Un tanto de menguante mortaja ¿porqué escribimos poemas?

Escribimos poesía porque somos conspiradores de las palabras. Somos los saboteadores de los déspotas y de los malvados. Los locos nos marchamos cada uno por su sitio en busca de un pájaro que nos vuele en el alma. Conspiramos con la palabra porque sólo tienen la razón de la inocencia. La inocencia que no podemos perder, porque la necesitamos para soñar como niños en los vestigios de una mamífera quimera sagrada. Somos principio, y cuando asaltamos a la noche a ella no le importa porque es toda obscura y enorme, abismal, e íntegra, visceral y desangrada. Los poetas acabamos con la poesía entre emoción y sorpresa, porque seguimos y continuamos siendo niños que se afeitan y se irritan el instinto, la hemorragia va camino del coágulo, y cuando la sangre deja de ser líquida es forma de lapidaria presencia. Se hacen bicarbonato las palabras sucias de lamento, de realidad vertical, del latido que subyace vacío de efímero pasado mañana. Porque ¿tenemos que lamentar tanto, tanto y tanto los poetas? ¿Por qué tanto discurso estéril del que remitimos la idea. Lamentamos con las palabras las leguas y leguas que caminamos sin darnos cuenta. Nos acomodamos al olvido después de acordarse de nosotros la muerte que nos borra el pulso, que nos cincela el nombre y el apellido y dos fechas que son intervalo que aspira e inspira. Tantas veces he pecado que no soy nadie sin mi ADN que me aproxima a toda mi identidad.

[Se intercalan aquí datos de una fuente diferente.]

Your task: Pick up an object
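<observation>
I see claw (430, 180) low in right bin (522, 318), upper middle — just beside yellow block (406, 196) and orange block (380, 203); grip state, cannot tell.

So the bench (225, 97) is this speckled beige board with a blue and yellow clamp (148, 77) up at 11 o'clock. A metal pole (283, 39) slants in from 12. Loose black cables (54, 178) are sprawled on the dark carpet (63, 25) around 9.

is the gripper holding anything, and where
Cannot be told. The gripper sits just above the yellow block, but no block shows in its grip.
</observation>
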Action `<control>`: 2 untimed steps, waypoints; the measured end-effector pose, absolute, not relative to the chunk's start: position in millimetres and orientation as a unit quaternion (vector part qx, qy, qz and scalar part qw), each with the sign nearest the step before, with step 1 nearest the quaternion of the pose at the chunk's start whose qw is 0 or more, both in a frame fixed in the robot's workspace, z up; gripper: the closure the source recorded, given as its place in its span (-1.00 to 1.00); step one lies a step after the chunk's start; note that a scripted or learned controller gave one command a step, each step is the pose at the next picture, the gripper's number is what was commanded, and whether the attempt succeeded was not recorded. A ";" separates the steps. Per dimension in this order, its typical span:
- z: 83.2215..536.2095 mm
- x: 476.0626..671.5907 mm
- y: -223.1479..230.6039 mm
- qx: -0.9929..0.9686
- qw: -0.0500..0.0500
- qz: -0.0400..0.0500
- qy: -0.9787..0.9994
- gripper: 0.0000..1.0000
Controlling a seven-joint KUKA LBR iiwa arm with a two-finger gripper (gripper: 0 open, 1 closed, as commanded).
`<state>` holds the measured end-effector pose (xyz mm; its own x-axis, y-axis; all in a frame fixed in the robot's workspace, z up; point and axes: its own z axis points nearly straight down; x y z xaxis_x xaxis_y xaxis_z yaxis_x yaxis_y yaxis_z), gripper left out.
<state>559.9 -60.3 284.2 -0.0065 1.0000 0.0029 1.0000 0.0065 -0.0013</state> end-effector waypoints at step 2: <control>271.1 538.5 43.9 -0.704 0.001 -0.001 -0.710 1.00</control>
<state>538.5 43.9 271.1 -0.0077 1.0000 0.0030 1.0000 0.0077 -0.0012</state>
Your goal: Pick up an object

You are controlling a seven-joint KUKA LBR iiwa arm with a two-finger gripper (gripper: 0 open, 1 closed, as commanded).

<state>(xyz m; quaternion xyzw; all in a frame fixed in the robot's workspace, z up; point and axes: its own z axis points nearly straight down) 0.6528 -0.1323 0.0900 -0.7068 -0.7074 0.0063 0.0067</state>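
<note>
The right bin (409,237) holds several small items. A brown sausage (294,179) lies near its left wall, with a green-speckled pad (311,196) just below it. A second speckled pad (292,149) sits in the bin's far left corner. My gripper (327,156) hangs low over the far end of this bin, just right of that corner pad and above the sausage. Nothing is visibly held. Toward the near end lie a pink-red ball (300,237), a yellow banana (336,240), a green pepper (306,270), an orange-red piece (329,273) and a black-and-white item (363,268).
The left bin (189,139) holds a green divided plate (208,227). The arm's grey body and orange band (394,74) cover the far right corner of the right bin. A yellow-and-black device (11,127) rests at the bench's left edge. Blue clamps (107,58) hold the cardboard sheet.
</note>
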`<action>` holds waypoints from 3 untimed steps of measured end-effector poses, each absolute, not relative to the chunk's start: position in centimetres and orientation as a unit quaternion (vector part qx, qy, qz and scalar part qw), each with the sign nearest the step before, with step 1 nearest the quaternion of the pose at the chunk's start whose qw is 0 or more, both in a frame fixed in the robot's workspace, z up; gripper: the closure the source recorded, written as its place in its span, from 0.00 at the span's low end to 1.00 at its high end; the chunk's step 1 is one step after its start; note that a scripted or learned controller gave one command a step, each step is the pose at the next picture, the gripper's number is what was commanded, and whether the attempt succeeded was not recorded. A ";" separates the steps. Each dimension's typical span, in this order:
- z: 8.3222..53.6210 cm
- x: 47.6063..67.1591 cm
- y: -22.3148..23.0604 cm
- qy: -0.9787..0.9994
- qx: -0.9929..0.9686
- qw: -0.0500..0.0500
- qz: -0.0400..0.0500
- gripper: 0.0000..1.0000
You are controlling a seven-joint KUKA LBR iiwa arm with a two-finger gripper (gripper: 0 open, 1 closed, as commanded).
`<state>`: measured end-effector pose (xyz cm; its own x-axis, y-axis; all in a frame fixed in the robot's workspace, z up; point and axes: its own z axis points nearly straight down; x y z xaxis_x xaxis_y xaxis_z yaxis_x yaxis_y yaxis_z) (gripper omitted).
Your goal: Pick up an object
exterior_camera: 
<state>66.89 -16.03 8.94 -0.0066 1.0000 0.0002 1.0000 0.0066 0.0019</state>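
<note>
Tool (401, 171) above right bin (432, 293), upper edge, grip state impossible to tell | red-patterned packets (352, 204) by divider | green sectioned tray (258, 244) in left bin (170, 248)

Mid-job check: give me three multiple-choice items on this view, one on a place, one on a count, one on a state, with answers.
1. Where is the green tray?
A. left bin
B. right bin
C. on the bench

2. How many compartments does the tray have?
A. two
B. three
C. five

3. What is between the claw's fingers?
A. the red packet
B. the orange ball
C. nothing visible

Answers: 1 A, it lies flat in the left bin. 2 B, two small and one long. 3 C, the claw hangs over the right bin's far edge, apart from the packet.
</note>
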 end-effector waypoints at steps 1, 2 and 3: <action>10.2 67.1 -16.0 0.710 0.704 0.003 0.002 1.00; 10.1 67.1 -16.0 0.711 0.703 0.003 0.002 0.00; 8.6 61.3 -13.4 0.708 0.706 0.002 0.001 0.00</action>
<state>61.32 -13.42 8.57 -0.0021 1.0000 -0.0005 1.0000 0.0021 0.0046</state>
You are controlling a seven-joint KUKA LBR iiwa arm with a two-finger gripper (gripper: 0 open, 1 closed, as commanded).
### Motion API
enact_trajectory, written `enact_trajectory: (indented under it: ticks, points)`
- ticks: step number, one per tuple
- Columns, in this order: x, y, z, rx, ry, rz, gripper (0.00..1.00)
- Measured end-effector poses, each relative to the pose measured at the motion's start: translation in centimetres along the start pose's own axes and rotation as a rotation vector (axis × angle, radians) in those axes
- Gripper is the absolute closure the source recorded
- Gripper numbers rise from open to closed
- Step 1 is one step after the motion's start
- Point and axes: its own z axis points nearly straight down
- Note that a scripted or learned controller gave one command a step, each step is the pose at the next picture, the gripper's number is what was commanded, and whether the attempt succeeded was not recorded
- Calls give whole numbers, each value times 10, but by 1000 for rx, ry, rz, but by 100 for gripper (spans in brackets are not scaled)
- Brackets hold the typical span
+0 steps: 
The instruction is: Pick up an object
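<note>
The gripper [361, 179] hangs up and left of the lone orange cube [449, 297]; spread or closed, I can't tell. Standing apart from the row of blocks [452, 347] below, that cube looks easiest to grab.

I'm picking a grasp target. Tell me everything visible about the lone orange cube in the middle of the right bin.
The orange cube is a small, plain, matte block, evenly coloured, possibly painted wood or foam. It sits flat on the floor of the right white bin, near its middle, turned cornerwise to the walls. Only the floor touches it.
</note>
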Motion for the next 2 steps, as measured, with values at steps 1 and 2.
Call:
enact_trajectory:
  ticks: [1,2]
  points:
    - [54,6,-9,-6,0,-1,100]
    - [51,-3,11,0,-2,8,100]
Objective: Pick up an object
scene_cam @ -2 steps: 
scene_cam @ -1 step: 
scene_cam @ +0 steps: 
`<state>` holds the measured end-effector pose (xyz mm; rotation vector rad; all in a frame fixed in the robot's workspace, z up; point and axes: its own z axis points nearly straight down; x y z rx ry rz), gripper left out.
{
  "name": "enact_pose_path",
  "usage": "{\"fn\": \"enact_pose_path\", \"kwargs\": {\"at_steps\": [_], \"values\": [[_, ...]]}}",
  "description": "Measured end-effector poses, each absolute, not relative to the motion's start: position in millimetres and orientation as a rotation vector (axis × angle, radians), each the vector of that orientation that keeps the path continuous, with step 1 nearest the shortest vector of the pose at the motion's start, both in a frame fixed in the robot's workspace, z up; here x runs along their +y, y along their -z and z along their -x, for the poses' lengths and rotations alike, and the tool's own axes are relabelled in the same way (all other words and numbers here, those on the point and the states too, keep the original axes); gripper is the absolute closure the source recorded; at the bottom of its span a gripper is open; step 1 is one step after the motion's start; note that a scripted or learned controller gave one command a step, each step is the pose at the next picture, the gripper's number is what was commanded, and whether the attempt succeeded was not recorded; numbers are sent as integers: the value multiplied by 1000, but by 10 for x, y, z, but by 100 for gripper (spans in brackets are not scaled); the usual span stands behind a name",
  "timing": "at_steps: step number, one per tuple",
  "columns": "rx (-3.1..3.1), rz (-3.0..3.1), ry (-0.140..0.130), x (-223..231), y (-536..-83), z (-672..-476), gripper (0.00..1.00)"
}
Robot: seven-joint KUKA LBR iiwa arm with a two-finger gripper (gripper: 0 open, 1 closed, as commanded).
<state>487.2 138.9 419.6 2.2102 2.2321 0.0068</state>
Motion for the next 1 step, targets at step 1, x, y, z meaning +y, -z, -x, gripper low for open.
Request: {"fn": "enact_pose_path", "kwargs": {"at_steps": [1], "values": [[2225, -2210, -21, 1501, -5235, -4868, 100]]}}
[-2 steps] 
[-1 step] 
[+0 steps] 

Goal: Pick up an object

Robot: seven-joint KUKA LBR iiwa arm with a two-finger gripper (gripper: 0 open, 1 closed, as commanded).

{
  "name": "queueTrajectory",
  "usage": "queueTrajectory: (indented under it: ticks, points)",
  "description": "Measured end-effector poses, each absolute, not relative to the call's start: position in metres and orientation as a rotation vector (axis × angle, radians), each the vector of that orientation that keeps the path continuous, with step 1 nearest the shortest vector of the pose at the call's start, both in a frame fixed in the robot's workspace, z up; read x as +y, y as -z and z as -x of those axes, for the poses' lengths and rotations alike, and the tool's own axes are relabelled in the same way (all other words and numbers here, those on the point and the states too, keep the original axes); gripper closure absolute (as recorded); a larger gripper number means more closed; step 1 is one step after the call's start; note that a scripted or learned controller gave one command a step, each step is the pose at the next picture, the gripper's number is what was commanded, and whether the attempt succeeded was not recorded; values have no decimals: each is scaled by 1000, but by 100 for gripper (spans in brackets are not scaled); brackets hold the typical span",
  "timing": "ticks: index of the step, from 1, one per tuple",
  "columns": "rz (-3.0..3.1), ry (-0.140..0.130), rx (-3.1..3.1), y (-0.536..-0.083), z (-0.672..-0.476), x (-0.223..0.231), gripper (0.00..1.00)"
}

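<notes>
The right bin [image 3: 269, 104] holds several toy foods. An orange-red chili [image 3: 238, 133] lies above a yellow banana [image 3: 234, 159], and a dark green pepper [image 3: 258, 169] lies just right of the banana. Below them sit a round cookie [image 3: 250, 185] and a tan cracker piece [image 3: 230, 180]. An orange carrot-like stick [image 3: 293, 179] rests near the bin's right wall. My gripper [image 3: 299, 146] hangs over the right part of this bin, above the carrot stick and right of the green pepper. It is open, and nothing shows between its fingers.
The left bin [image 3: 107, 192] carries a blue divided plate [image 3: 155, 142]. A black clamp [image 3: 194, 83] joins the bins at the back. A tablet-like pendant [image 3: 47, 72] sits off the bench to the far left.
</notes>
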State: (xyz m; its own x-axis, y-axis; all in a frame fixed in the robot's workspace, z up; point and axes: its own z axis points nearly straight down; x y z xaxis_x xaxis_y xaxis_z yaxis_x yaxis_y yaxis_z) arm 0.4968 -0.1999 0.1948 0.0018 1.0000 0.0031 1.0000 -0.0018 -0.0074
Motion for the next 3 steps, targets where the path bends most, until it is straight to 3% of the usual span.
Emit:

Mi identidad hecha pedazos, añicos de parentesco, porque no soy el óxido anaranjado de la fecha de la cita con la conspiración en secreto de las palabras burbujeantes. Estoy debajo de los muros de mi derrota, no soy un ganador aunque sea dueño de mí sí y de mi no. Creo que voy a perder la cabeza ocho veces al día. Soy la abnegada devoción devastada. Soy el único ser que es todos los seres porque la empatía se lo permite.